**Work to complete**
Among the lines below, copy each one in which "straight" appears.
□ □ □
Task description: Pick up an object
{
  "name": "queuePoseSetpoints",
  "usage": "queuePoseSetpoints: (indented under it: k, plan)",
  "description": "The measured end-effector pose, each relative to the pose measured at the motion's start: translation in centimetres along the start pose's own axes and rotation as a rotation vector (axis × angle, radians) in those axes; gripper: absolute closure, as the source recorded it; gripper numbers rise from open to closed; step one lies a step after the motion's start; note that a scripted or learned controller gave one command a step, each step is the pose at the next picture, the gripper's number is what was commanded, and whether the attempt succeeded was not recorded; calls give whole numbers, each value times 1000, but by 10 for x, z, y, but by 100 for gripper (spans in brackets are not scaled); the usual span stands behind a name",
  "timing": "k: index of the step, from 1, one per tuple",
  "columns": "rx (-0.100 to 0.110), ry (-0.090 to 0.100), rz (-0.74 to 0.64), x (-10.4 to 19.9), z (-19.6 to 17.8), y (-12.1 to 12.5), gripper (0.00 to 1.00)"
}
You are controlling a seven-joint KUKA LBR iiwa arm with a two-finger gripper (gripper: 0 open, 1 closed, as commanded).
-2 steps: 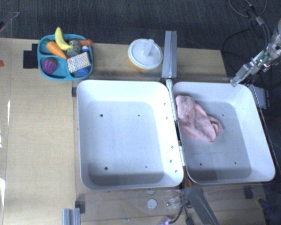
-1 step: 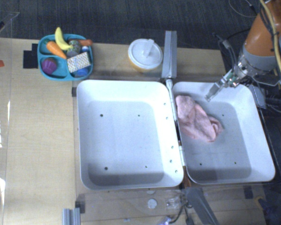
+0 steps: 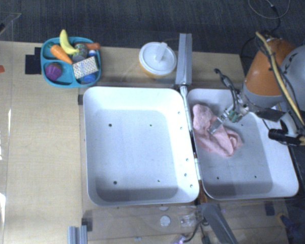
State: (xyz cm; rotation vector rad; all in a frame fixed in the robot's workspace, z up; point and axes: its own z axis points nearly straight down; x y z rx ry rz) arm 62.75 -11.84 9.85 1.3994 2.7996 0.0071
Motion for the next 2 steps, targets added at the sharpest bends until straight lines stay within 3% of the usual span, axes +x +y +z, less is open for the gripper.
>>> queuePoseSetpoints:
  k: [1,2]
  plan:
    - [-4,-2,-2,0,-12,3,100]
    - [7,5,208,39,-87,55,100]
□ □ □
**Answer**
State: (xyz cm; rotation vector rad; all in a frame fixed in the robot's workspace, z up; point and axes: its own z axis points nearly straight down; x y z rx ry rz) arm 62.75 -11.84 9.85 1.3994 2.7996 0.0071
Motion for the next 2 steps, targets added at the sharpest bends until straight lines stay within 3% of the usual span, axes +x +y +z, less is open for the gripper.

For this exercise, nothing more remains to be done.